2
votes

I have two functions that split a string and add tokens into vector:

template < typename InputIterator, typename ContainerType >
void Slice(InputIterator begin,
           InputIterator end,
           typename InputIterator::value_type delimiter,
           ContainerType& container)
{
    using CharType = InputIterator::value_type;
    InputIterator right = begin;
    while (true) {
      begin = find_if_not(right, end, [ delimiter ](CharType c) { return c == delimiter; });
      if (begin == end) {
        break;
      } else {
        right = find_if(begin + 1, end, [ delimiter ](CharType c) { return c == delimiter; });
        container.push_back(std::basic_string< CharType >(begin, right));
      }
    }
}

template < typename InputIterator, typename ContainerType >
void Slice(InputIterator begin,
           InputIterator end,
           InputIterator delimitersBegin,
           InputIterator delimitersEnd,
           ContainerType& container)
{...}

It works well in calls like

std::string headers;
std::vector<std::string> rawHeaders;
Slice(headers.begin(), headers.end(), '\0', rawHeaders)

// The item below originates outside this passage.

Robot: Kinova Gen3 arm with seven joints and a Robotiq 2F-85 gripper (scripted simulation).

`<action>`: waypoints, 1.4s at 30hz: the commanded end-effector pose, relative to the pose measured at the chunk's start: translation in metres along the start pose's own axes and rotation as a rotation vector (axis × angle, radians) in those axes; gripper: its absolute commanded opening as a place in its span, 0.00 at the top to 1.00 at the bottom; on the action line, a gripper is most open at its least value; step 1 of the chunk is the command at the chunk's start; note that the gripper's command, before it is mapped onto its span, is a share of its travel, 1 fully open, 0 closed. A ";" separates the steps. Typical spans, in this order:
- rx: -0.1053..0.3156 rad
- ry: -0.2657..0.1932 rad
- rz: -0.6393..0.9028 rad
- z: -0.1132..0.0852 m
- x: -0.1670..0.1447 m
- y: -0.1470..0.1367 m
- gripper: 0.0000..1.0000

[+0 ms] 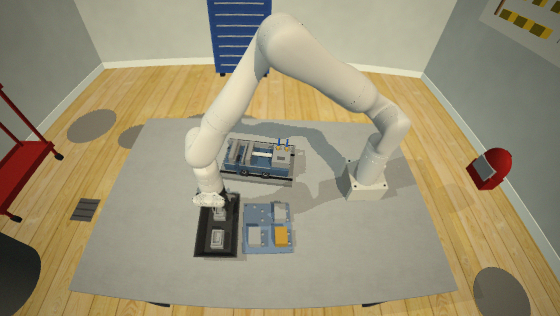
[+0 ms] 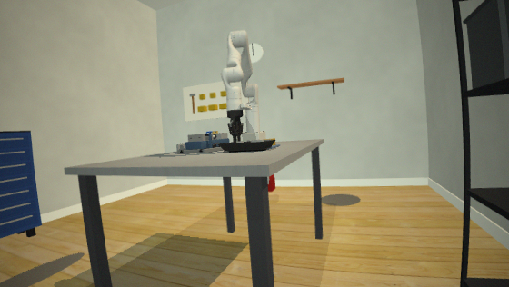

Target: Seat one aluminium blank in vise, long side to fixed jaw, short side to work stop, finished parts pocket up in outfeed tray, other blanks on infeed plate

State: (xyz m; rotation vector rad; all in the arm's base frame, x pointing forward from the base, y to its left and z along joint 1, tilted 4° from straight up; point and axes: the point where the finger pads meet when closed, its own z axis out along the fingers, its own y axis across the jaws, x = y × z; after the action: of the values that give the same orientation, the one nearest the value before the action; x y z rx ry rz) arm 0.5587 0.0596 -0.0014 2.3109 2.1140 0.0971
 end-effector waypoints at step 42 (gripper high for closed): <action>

and doesn't work for const char*:

auto begin = headers.c_str();
auto end = begin + headers.size();
Slice(begin, end, '\0', rawHeaders);

Errors are (I use MSVC2017 with MSVC2013 toolchain):

error C2780: 'void Slice(InputIterator,InputIterator,InputIterator,InputIterator,ContainerType &)' : expects 5 arguments - 4 provided

error C2893: Failed to specialize function template 'void Slice(InputIterator,InputIterator,InputIterator::value_type,ContainerType &) With the following template arguments: 'InputIterator=const char *' 'ContainerType=std::vectorstd::string,std::allocator<_Ty>'

Update: added function body. And currently it's preferred not to use additional features like std::span. I was hoping for the following string constructor:

template< class InputIt >
basic_string( InputIt first, InputIt last, const Allocator& alloc = Allocator() );

Update 2: Still doesn't work but for different reason, I tried to change delimiter type:

 template < typename InputIterator, typename ContainerType >
  void Slice(
      InputIterator begin,
      InputIterator end,
      typename std::iterator_traits< InputIterator >::value_type delimiter,
      //typename InputIterator::value_type delimiter,
      ContainerType& container)
  {
    using CharType = typename std::iterator_traits< InputIterator >::value_type;

Now it says:

error C3861: 'find_if_not': identifier not found. see reference to function template instantiation 'void StringUtils::Slice<char*,std::vectorstd::string,std::allocator<_Ty>>(InputIterator,InputIterator,char,ContainerType &)' being compiled with [_Ty=std::string, InputIterator=char *, ContainerType=std::vectorstd::string,std::allocator<std::string>

And also:

error C3861: 'find_if': identifier not found

2
Raw pointers are iterators. The issue looks to be with that the functions expects a container to be passed at the end. You are passing in raw pointers and a std::vector<std::string> which clearly don't match.super
@super functions expects a container ... You are passing in raw pointers and a std::vector<std::string> which clearly don't match. I don't get your point. Is vector not a container? Why doesn't it match?eerorika
@eerorika Ah, right. My bad.super

2 Answers

7
votes

SFINAE kicks in. The signature

template < typename InputIterator, typename ContainerType >
void Slice(InputIterator begin,
           InputIterator end,
           typename InputIterator::value_type delimiter,
           ContainerType& container)

is not a possible candidate because there is no nested member ::value_type in a const char*.

You probably want this signature instead:

template < typename InputIterator, typename ContainerType >
void Slice(InputIterator begin,
           InputIterator end,
           typename std::iterator_traits<InputIterator>::value_type delimiter,
           ContainerType& container)
0
votes

You could use a std::span.

Wrap it around your pointers. It's lightweight and fast. I'm not sure if it's already in your toolchain.